:: Exercise description ::
The whole listing is to be restated word for word with no images.

:: The data ::
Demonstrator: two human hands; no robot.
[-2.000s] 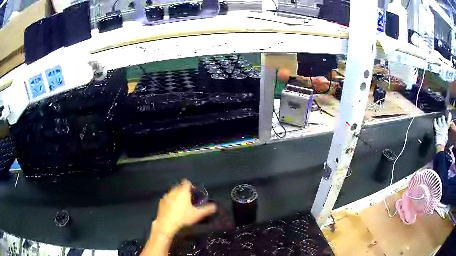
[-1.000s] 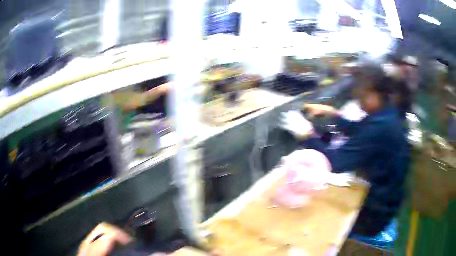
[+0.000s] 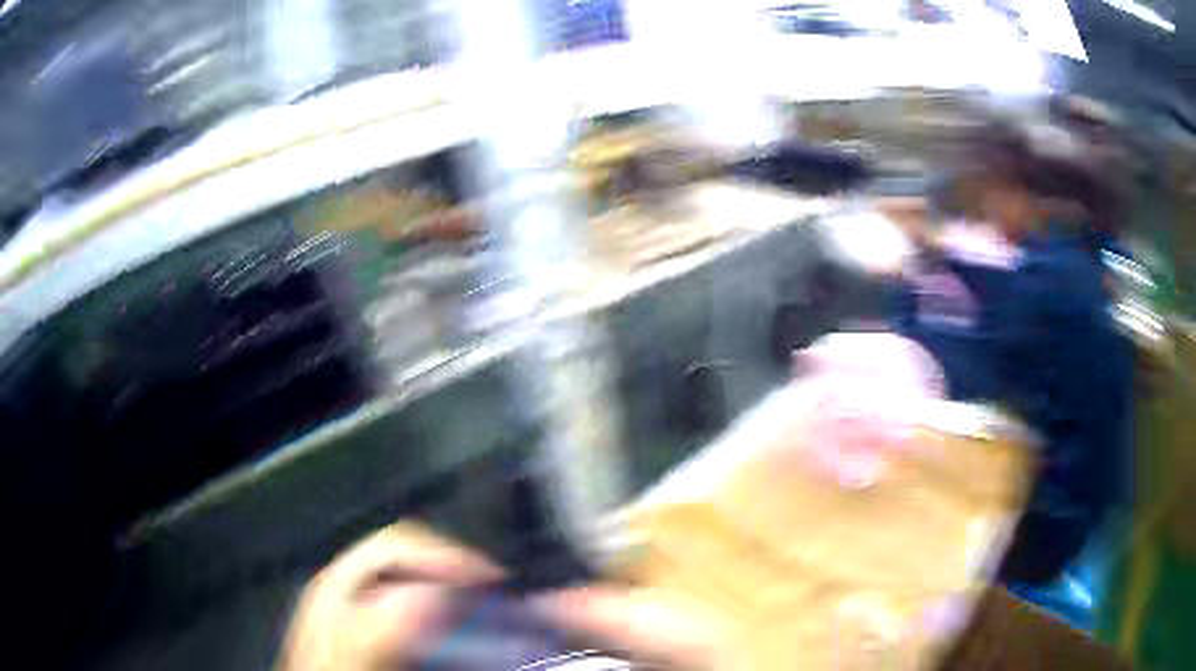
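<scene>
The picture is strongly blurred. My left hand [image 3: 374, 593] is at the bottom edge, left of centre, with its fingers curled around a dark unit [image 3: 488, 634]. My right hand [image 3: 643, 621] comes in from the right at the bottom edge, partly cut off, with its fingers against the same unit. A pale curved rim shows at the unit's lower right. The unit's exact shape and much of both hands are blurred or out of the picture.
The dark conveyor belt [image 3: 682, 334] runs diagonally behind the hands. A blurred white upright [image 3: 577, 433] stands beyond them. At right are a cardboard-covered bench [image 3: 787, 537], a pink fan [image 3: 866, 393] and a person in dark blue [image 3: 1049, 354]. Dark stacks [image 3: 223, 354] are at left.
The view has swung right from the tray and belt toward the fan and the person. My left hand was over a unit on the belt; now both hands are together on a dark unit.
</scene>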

:: Response area ::
Demonstrator: two human hands; no robot.
[-2.000s] 
[-1.000s] 
[+0.000s] 
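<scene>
The picture is strongly blurred. My left hand [image 3: 374, 593] is at the bottom edge, left of centre, with its fingers curled around a dark unit [image 3: 488, 634]. My right hand [image 3: 643, 621] comes in from the right at the bottom edge, partly cut off, with its fingers against the same unit. A pale curved rim shows at the unit's lower right. The unit's exact shape and much of both hands are blurred or out of the picture.
The dark conveyor belt [image 3: 682, 334] runs diagonally behind the hands. A blurred white upright [image 3: 577, 433] stands beyond them. At right are a cardboard-covered bench [image 3: 787, 537], a pink fan [image 3: 866, 393] and a person in dark blue [image 3: 1049, 354]. Dark stacks [image 3: 223, 354] are at left.
The view has swung right from the tray and belt toward the fan and the person. My left hand was over a unit on the belt; now both hands are together on a dark unit.
</scene>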

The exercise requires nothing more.